A: $\lim_{x\to\infty} \left(\sqrt{x^2+5x-2}-\sqrt{4x^2-3x+7}+\sqrt{x^2+7x+5}\right) = 27/4 $
i will use the binomial theorem in the form 
$(BIG + small)^{1/2} = BIG^{1/2} + {1 \over 2}BIG^{-1/2}small+\cdots $  to each.
$$\sqrt{x^2+5x-2} = x + {5x - 2 \over 2x} + \cdots \\
-\sqrt{4x^2-3x+7} = -\left( 2x  + {-3x + 7 \over 4x} + \cdots \right) \\
\sqrt{x^2+7x+5} = x + {7x + 5 \over 2x} + \cdots \\
$$
adding the dominant terms the limit is $${5 \over 2} + {3 \over 4} + {7 \over 2} = {10 + 3 + 14\over 4} = {27 \over 4} $$
A: You can also use Taylor series. Start writing $$A=\sqrt{x^2+5x-2}-\sqrt{4x^2-3x+7}+\sqrt{x^2+7x+5}$$ $$\frac Ax=\sqrt{1+\frac{5x-2}{x^2}}-2\sqrt{1-\frac{3x-7}{4x^2}}+\sqrt{1+\frac{7x+5}{x^2}}$$ Now, remember that, when $y$ is small compared to $1$, $\sqrt{1+y}=1+\frac{y}{2}-\frac{y^2}{8}+O\left(y^3\right)$.

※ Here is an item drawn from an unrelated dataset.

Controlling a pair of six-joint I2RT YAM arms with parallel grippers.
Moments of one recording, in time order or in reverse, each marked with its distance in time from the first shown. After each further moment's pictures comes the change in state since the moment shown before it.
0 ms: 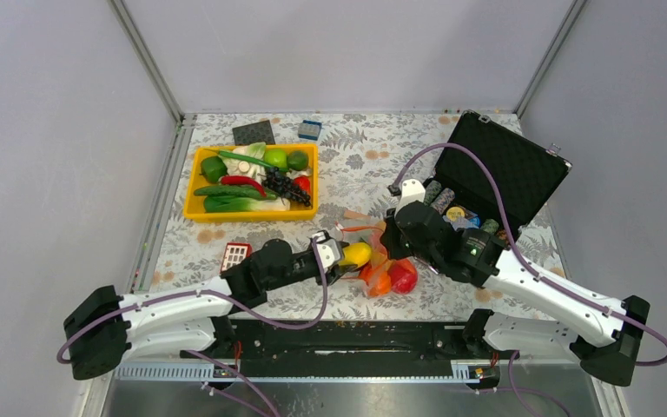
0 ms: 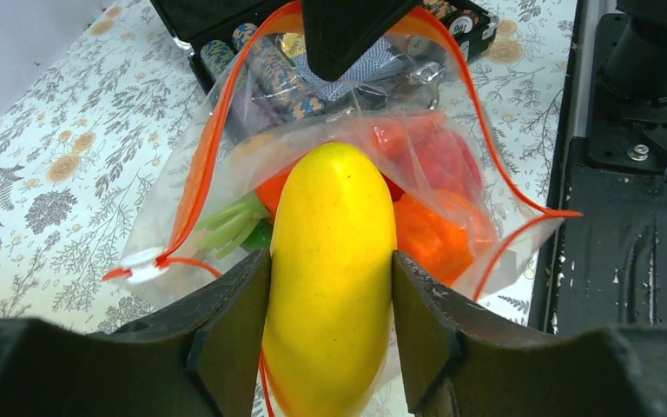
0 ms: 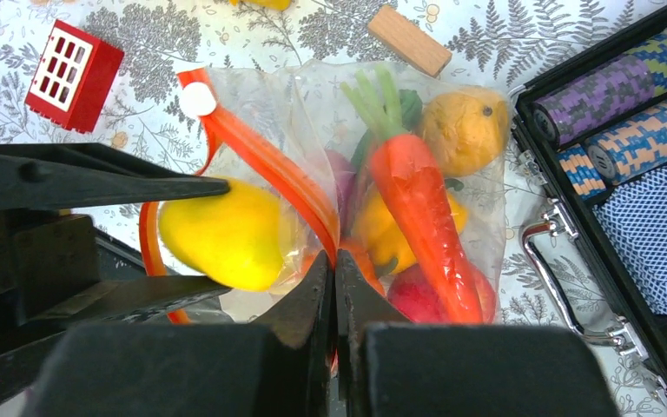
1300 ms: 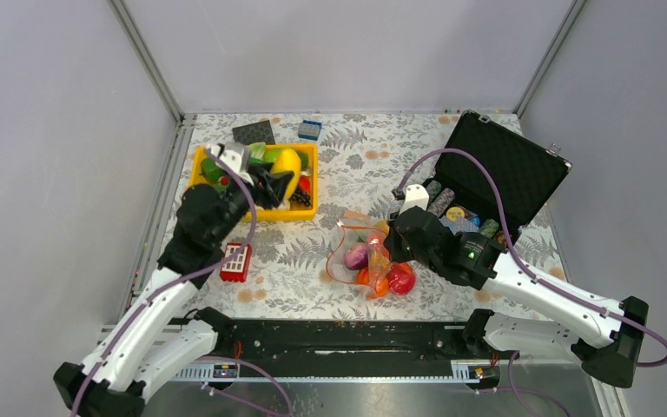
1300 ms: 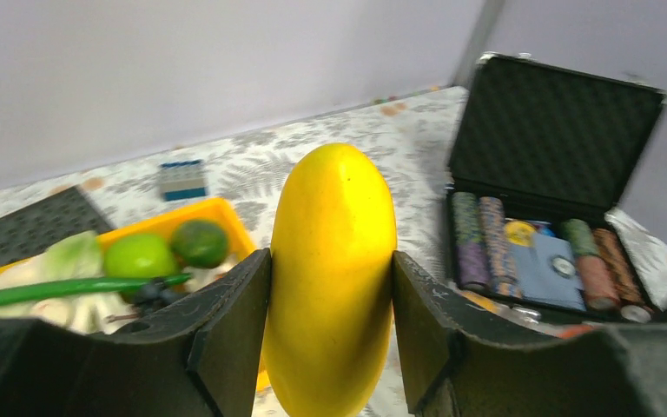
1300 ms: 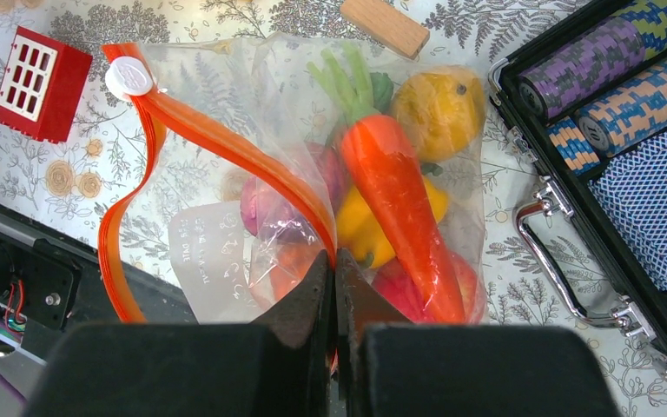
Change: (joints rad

So replace $y$ by $\frac{5x-2}{x^2}$ for the first radical, by $-\frac{3x-7}{4x^2}$ for the second radical and by $\frac{7x+5}{x^2}$ for the third radical. So, in the order, each radical write $$\sqrt{1+\frac{5x-2}{x^2}}=1+\frac{5}{2 x}-\frac{33}{8 x^2}+O\left(\left(\frac{1}{x}\right)^3\right)$$ $$\sqrt{1-\frac{3x-7}{4x^2}}=1-\frac{3}{8 x}+\frac{103}{128 x^2}+O\left(\left(\frac{1}{x}\right)^3\right)$$ $$\sqrt{1+\frac{7x+5}{x^2}}=1+\frac{7}{2 x}-\frac{29}{8 x^2}+O\left(\left(\frac{1}{x}\right)^3\right)$$ All of the above makes $$\frac Ax=\frac{27}{4 x}-\frac{599}{64 x^2}+O\left(\left(\frac{1}{x}\right)^3\right)$$ that is to say $$A=\frac{27}{4}-\frac{599}{64 x}+O\left(\left(\frac{1}{x}\right)^2\right)$$ which gives  the limit but also tells how it is approched.
A: Hint: $\sqrt{ax^2+bx+c} = \dfrac{\sqrt{a+\dfrac{b}{x}+\dfrac{c}{x^2}}}{\dfrac{1}{x}} = \dfrac{\sqrt{a+by+cy^2}}{y}$,and use L'hospitale rule. Note $y  \to 0$. Repeat this process for each term of the sum and simplify to a common fraction and proceed to L'hospitale rule.